Host Institution: INRIA
Laboratory: Perception (INRIA Grenoble/UGA-LJK)
Call to project: Advanced (PE6)
Project name: VHIA – Vision and Hearing in Action
Amount: 2,5 M€
The objective of VHIA is to elaborate a holistic computational paradigm of perception and of perception-action loops. We plan to develop a completely novel twofold approach: (i) learn from mappings between auditory/visual inputs and structured outputs, and from sensorimotor contingencies, and (ii) execute perception-action interaction cycles in the real world with a humanoid robot. VHIA will achieve a unique fine coupling between methodological findings and proof-of-concept implementations using the consumer humanoid NAO manufactured in Europe. The proposed multimodal approach is in strong contrast with current computational paradigms influenced by unimodal biological theories. These theories have hypothesized a modular view, postulating quasi-independent and parallel perceptual pathways in the brain. VHIA will also take a radically different view than today’s audiovisual fusion models that rely on clean-speech signals and on accurate frontal-images of faces; These models assume that videos and sounds are recorded with hand-held or head-mounted sensors, and hence there is a human in the loop who intentionally supervises perception and interaction. Our approach deeply contradicts the belief that complex and expensive humanoids (often manufactured in Japan) are required to implement research ideas.
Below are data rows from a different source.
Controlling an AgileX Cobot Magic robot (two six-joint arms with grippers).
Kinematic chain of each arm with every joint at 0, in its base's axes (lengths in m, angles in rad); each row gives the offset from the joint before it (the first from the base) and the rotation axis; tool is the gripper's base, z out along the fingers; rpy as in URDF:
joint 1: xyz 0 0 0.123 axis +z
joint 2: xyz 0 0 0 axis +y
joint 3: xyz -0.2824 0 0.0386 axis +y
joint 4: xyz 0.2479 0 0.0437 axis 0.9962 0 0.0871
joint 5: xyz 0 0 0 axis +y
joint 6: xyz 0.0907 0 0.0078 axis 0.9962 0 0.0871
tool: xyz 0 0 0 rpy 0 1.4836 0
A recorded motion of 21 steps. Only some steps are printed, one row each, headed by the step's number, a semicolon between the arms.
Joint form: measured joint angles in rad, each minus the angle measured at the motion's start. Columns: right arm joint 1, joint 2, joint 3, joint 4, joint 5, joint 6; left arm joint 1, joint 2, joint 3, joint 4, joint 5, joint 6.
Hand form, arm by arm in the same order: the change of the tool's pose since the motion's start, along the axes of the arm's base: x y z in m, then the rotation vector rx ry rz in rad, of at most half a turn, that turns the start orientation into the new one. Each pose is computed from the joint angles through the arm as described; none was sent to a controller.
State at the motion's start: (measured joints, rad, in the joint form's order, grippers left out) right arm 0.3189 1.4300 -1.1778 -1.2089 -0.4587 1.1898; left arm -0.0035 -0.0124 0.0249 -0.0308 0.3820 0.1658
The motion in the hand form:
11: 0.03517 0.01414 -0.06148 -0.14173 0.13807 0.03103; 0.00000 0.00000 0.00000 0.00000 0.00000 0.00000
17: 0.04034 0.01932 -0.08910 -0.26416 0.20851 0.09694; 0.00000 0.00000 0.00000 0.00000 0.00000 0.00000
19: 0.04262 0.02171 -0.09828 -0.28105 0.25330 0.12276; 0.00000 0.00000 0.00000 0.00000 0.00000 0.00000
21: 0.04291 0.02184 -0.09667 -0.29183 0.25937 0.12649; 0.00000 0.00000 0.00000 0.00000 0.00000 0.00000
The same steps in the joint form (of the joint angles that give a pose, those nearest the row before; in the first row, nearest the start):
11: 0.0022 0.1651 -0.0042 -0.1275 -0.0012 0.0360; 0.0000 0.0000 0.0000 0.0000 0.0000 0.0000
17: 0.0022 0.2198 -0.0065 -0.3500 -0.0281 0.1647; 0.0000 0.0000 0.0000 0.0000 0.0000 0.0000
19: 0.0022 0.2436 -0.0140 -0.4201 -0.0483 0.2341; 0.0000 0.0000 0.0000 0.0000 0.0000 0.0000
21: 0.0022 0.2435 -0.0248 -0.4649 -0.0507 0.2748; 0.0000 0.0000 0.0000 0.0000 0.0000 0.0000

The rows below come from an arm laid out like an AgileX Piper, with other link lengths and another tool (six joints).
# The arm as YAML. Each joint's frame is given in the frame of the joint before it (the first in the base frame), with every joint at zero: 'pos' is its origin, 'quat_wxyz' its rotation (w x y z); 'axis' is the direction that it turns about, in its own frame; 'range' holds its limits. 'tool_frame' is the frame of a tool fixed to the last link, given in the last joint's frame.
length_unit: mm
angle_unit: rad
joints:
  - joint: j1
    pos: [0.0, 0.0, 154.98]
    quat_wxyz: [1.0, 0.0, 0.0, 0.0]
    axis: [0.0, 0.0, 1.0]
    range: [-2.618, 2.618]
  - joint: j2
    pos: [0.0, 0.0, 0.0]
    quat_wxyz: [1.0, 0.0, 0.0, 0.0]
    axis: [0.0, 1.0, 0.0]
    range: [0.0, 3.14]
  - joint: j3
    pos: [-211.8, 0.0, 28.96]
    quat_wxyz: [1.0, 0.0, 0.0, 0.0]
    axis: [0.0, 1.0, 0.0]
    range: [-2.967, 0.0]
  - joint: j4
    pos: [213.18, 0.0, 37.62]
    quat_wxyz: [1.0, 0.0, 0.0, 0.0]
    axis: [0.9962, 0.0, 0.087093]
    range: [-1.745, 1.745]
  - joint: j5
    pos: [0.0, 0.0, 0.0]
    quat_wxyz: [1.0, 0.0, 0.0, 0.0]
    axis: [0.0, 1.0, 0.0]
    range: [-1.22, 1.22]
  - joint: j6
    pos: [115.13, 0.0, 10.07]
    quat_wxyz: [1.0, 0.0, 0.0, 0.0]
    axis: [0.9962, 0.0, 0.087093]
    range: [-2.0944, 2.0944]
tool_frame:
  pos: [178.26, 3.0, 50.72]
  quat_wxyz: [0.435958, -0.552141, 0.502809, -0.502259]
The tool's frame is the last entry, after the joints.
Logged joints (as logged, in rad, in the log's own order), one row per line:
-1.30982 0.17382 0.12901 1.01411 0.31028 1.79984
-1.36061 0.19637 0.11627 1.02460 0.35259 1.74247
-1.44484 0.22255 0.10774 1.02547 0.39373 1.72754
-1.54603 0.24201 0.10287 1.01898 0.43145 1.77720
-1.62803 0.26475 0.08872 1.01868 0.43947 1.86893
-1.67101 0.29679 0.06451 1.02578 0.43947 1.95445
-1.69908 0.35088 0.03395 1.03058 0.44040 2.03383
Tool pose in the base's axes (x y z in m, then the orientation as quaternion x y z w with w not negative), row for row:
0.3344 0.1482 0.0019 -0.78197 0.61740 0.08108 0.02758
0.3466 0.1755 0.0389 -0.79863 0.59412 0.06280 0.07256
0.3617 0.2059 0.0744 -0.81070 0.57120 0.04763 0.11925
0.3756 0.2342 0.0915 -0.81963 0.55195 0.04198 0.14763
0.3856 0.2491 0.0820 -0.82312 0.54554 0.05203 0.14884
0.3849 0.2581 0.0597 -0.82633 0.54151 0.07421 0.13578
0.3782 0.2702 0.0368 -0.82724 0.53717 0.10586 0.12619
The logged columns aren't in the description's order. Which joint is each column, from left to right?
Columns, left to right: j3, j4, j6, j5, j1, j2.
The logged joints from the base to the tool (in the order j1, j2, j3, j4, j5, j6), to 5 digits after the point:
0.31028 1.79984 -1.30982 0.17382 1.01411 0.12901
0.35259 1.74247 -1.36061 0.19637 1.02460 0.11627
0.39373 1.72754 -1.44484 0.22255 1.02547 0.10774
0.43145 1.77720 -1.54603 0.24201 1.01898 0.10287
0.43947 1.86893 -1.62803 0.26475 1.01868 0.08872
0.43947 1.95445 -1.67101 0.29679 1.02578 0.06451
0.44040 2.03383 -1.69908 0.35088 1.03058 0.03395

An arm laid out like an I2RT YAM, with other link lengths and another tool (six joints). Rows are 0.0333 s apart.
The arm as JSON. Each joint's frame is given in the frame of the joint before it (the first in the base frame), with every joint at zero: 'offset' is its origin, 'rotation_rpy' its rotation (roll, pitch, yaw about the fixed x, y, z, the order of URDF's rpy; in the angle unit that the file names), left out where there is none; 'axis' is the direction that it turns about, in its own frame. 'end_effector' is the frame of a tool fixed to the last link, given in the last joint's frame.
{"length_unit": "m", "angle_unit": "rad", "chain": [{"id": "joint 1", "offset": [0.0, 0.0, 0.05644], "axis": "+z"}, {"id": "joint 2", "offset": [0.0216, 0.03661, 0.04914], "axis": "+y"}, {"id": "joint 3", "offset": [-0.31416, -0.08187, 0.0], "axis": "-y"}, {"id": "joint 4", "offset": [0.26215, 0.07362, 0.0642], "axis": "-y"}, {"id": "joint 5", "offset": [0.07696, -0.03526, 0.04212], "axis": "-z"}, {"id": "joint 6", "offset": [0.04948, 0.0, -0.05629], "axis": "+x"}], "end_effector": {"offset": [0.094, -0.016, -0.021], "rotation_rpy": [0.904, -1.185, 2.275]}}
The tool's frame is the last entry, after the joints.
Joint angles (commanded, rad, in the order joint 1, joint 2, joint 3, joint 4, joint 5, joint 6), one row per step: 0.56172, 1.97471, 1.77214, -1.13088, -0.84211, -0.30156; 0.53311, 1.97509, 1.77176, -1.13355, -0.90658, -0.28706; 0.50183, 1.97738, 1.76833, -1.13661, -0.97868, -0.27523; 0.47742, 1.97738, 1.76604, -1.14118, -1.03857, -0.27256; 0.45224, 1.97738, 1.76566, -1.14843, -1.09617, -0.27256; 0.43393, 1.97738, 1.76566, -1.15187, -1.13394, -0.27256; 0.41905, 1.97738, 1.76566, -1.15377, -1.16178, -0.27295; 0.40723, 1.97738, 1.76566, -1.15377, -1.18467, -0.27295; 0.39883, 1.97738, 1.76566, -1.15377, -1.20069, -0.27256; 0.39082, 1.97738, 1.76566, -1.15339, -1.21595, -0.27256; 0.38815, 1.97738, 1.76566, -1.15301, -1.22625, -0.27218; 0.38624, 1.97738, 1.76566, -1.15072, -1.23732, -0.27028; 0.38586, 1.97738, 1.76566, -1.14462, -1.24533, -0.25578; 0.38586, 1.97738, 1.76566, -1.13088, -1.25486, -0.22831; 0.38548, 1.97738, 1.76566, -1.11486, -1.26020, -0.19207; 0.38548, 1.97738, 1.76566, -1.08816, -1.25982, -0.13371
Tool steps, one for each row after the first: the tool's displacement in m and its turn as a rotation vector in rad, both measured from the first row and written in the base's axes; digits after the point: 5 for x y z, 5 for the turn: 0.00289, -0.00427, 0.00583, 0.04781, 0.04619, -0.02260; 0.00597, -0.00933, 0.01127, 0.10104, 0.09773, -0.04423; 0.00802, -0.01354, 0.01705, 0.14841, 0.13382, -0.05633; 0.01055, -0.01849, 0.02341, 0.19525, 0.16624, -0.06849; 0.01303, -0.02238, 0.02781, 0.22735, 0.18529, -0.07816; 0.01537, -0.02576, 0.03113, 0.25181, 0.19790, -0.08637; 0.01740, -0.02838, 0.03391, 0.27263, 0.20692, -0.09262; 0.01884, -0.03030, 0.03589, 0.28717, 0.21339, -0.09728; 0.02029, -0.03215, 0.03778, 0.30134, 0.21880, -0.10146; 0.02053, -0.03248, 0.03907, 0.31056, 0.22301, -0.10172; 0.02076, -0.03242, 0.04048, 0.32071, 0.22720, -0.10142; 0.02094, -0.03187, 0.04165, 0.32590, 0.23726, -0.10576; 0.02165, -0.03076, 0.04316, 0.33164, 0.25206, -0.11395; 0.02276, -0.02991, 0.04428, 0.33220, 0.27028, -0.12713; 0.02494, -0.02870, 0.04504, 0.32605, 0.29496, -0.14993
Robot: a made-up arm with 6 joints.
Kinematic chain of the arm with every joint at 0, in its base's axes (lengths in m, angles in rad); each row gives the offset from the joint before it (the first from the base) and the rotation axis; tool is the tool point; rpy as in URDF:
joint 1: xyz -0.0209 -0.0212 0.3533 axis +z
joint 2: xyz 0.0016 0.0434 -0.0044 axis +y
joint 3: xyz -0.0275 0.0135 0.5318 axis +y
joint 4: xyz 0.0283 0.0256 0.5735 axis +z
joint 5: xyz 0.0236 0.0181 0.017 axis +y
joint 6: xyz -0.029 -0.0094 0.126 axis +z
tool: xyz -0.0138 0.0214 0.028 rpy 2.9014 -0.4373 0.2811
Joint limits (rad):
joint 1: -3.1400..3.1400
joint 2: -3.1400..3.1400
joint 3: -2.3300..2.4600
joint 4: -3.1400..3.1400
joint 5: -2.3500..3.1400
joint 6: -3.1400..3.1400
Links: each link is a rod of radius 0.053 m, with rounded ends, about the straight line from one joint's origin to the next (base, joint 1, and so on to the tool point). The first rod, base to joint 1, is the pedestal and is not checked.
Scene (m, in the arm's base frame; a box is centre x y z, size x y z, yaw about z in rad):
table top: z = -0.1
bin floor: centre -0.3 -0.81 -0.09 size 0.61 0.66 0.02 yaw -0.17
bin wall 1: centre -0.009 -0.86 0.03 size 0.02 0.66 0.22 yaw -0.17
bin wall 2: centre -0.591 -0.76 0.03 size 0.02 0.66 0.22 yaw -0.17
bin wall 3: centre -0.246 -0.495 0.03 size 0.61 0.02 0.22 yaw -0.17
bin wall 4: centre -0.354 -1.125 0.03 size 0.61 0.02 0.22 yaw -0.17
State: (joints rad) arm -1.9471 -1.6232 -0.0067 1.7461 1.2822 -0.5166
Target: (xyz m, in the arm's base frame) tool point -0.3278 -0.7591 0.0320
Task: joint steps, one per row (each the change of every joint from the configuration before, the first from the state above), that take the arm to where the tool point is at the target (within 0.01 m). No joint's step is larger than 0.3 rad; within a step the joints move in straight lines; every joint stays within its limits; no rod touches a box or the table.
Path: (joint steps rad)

VHIA’s methodological program addresses extremely difficult issues: how to build a joint audiovisual space from heterogeneous, noisy, ambiguous and physically different visual and auditory stimuli, how to model seamless interaction, how to deal with high-dimensional input data, and how to achieve robust and efficient human-humanoid communication tasks through a well-thought tradeoff between offline training and online execution. VHIA bets on the high-risk idea that in the next decades, social robots will have a considerable economical impact, and there will be millions of humanoids, in our homes, schools and offices, which will be able to naturally communicate with us.